In 2007 Peter Steinbrueck FAIA founded, Steinbrueck Urban Strategies, LLC, a strategic consulting firm in the field of urban sustainability.  Recently, Steinbrueck has served as a key consultant to Seattle Children’s Hospital, one of the nation’s top ten pediatric care hospitals, in the development of its 20-year, 1.5 million square-foot Facilities Master Plan.  Other urban development projects have included and civic visioning for Philadelphia’s Central Delaware Riverfront Revitalization Plan; and sustainability guidelines for the San Diego’s center city.

As a three-term councilor for the City of Seattle from 1997 to 2007, Steinbrueck led numerous legislative efforts to advance cutting-edge sustainable practices in areas of public policy, planning, and regulation, including land use and development; transportation and urban mobility; water resource management; municipal waste and recycling; housing and human services; parks, open space; and historic preservation.  Steinbrueck also served as president of the council during 2002 and 2003.  In his later years on the Council, he was chair of the Urban Development and Planning Committee and vice-chair of the Transportation Committee.

Steinbrueck is a member of American Institute of Architects, and in 2006, was inducted into its College of Fellows (FAIA).
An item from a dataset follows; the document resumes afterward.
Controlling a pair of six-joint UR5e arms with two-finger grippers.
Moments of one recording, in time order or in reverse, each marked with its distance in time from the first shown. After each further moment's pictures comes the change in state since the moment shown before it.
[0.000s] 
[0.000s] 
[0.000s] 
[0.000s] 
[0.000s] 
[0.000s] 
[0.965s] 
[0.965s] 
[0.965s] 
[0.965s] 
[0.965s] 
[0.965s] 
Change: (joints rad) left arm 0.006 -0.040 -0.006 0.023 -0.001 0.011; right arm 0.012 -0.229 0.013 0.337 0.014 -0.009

In 1999, Steinbrueck won the “Young Architect Award” from the American Institute of Architects for public policy affecting housing, homelessness, civic design, historic preservation, and the environment.  In 2001 he received the Public Policy Award from the National Alliance to End Homelessness.  

Steinbrueck has also been a visiting instructor at the University of Washington’s College of the Built Environments, and is a frequent speaker, commentator, and writer on the emerging framework for advancing urban sustainability.  Peter Steinbrueck received his bachelor degree in Government from Bowdoin College in 1979, and Master of Architecture degree from the University of Washington in 1988.  He is a Seattle native and the proud father of two teenage boys, Mason and Benjamin.

Most recently, Steinbrueck was named a Loeb Fellow, and has spent the academic year 2009-10 at the Harvard University Graduate School of Design.  His research has focused on the “politics, planning, and best practices of urban sustainability.”